Por supuesto, la historia se presta a todo tipo de lecturas alegóricas, que son expresamente usadas en la película. Esas imágenes espantosas que Bol y Rial ven en su casa son proyecciones de los muchos horrores que vivieron y que serán sus pesadillas por el resto de sus vidas, aunque quizá, algún día, logren relegarlas a un rincón un poco más manejable que les permita vivir con cierta normalidad. En la única escena “de miedo” que transcurre fuera de su casa (y que es la más interesante de todas), Rial se pierde entre calles y callejones, como si estuviera atrapada en un laberinto, como si el espacio se hubiera distorsionado, se hubiera vuelto inestable. Es una preciosa manera de graficar, con un tono inquietante, la situación de un extranjero que mal conoce el lugar, en uno de esos barrios de configuración homogénea característicos de Londres. Para colmo, Rial será luego objeto de bullying de un grupo de jóvenes negros que se burlan de la mala calidad de su inglés, de su africanidad, de su desconcierto.

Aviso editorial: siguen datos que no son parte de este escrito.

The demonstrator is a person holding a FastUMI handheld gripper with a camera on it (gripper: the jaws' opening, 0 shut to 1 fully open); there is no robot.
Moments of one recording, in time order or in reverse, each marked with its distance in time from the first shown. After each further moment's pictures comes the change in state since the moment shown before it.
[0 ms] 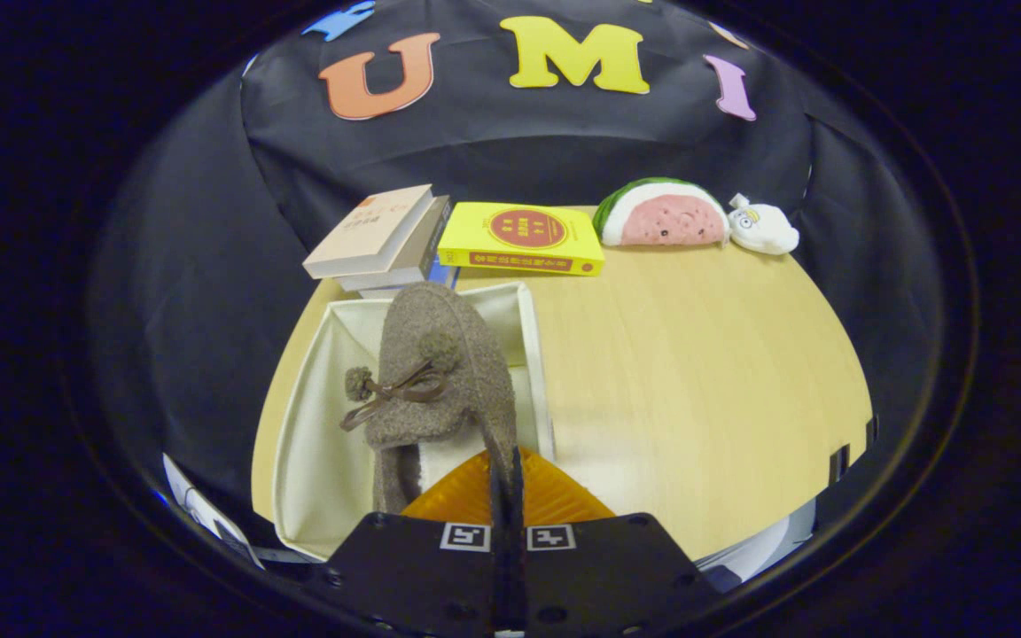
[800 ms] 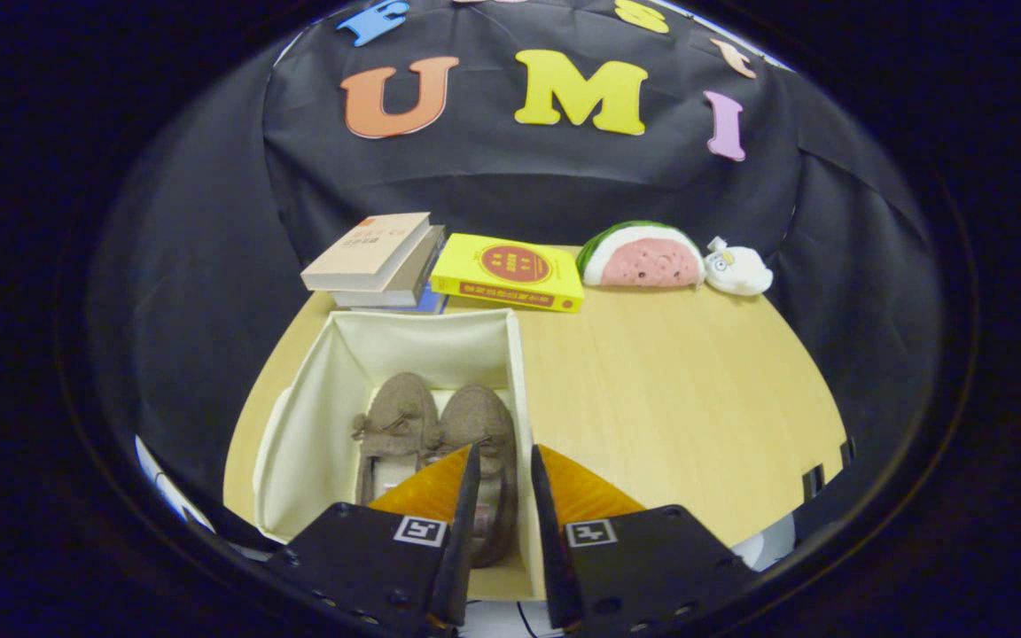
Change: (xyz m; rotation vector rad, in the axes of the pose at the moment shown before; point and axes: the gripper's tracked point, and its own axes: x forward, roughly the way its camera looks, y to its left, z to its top) arm -0.031 -0.016 0.005 -0.057 -0.175 -0.095
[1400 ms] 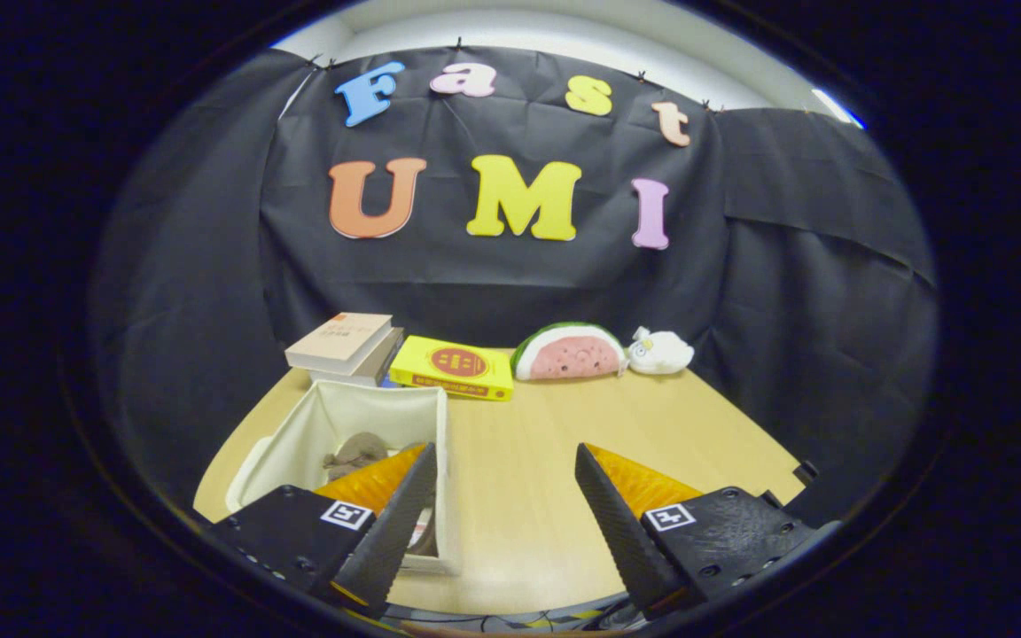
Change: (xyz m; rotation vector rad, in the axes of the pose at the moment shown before) arm -0.090 -0.068 0.004 0.014 -0.416 -0.105
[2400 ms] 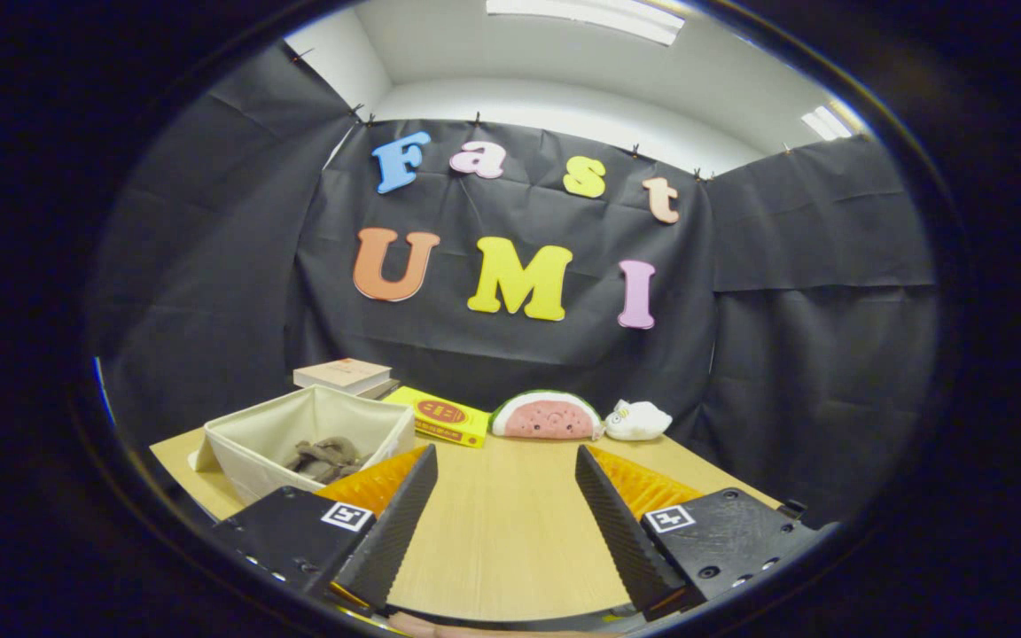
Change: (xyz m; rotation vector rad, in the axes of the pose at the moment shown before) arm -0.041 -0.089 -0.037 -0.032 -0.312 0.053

La puesta en vínculo entre ese clima de terror y la condición de inmigrante también procede de la trilogía de Polanski: los protagonistas de Repulsión, de 1965, y El inquilino, de 1976, eran ambos inmigrantes y su ajenidad, su soledad y su extrañamiento eran componentes para los procesos que padecerían. En todo caso, la situación exterior de estos sudaneses es muchísimo más aguda que la de los personajes polanskianos, cuyos problemas principales derivaban de sus propias psiquis, y ese aspecto fundamenta algunos momentos que llegan a ser conmovedores, sobre todo al inicio y al final de la película. El gusto que nos deja al terminar, además, se beneficia con una preciosa canción final compuesta por el español Roque Baños y que es muy superior a la música incidental, también de su autoría.
His House. Dirigida por Remi Weekes. Con Ṣọpẹ Dìrísù, Wunmi Mosaku, Matt Smith. Reino Unido, 2020. Netflix.